The sum of a number and four times its reciprocal is 5.Find possible values of the number.
the number --- x
its reciprocal --- 1/x
x + 4(1/x) = 5
times x
x^2 + 4 = 5x
x^2-5x + 4 = 0
(x-1)(x-4) = 0
x = 1 or x = 4
I leave it up to you to check them out.
Why did the number go to therapy? Because it felt so divided and needed to find its reciprocal!
To find the possible values of the number, let's solve the given equation step-by-step.
Step 1: Let's assume the number to be x.
Step 2: The reciprocal of x is 1/x.
Step 3: The sum of x and four times its reciprocal is given by the equation: x + 4 * (1/x) = 5.
Step 4: To solve the equation, we can multiply all terms by x to eliminate the fraction. This gives us: x^2 + 4 = 5x.
Step 5: Rearranging the equation, we get: x^2 - 5x + 4 = 0.
Step 6: We can factorize the quadratic equation: (x - 4)(x - 1) = 0.
Step 7: Setting each factor to zero, we have two possible values for x: x - 4 = 0 or x - 1 = 0.
Step 8: Solving for x in both cases gives us: x = 4 or x = 1.
Therefore, the possible values of the number are x = 4 and x = 1.

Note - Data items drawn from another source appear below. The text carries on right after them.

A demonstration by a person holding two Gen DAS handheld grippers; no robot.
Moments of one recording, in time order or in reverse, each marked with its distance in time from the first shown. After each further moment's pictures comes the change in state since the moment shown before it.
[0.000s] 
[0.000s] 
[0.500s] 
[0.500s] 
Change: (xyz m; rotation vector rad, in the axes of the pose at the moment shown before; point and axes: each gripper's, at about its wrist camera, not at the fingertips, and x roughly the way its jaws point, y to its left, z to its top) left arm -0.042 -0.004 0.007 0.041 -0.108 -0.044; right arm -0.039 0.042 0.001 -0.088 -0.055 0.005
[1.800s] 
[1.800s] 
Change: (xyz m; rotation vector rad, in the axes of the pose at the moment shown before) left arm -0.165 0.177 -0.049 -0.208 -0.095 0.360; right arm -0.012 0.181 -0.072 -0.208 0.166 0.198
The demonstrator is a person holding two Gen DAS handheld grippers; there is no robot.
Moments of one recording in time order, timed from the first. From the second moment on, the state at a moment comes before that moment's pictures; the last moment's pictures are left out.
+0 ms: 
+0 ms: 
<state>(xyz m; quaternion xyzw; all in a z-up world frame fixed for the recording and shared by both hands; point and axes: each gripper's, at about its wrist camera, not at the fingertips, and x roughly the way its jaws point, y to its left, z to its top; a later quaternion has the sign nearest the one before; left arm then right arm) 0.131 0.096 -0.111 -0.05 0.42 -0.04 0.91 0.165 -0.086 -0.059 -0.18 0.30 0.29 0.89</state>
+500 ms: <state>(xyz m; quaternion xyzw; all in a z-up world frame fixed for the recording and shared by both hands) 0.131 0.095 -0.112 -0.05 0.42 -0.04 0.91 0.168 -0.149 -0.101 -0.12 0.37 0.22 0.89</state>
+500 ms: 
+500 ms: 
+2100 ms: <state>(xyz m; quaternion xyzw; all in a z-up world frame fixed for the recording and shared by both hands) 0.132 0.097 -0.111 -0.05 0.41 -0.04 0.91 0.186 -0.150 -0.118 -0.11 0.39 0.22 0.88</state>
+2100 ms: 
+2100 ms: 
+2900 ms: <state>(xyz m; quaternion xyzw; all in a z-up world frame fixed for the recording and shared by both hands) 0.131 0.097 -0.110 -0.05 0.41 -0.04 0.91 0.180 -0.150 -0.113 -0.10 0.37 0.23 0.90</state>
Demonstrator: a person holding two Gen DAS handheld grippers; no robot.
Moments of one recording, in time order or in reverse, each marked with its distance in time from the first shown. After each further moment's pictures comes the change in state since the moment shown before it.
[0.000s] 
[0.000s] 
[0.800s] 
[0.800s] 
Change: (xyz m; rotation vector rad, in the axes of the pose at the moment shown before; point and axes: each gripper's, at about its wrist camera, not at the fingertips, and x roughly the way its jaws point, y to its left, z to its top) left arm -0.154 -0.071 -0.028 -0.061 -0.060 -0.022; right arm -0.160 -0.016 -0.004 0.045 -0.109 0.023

To solve this problem, we can start by assigning a variable to the unknown number. Let's call it "x".
According to the given information, the sum of the number (x) and four times its reciprocal (4/x) is equal to 5. Mathematically, we can write this as an equation:
x + 4/x = 5
To find the possible values of x, we need to solve this equation. To do so, we can multiply the entire equation by "x" to eliminate the denominator:
x(x + 4/x) = 5x
Simplifying this, we get:
x^2 + 4 = 5x
Rearranging the equation:
x^2 - 5x + 4 = 0
Now we have a quadratic equation. To solve this, we can factor it or use the quadratic formula.
Factoring:
(x - 1)(x - 4) = 0
Setting each factor equal to zero, we have two possible solutions:
x - 1 = 0 or x - 4 = 0
Solving for x, we get:
x = 1 or x = 4
Therefore, the possible values of the number are x = 1 or x = 4.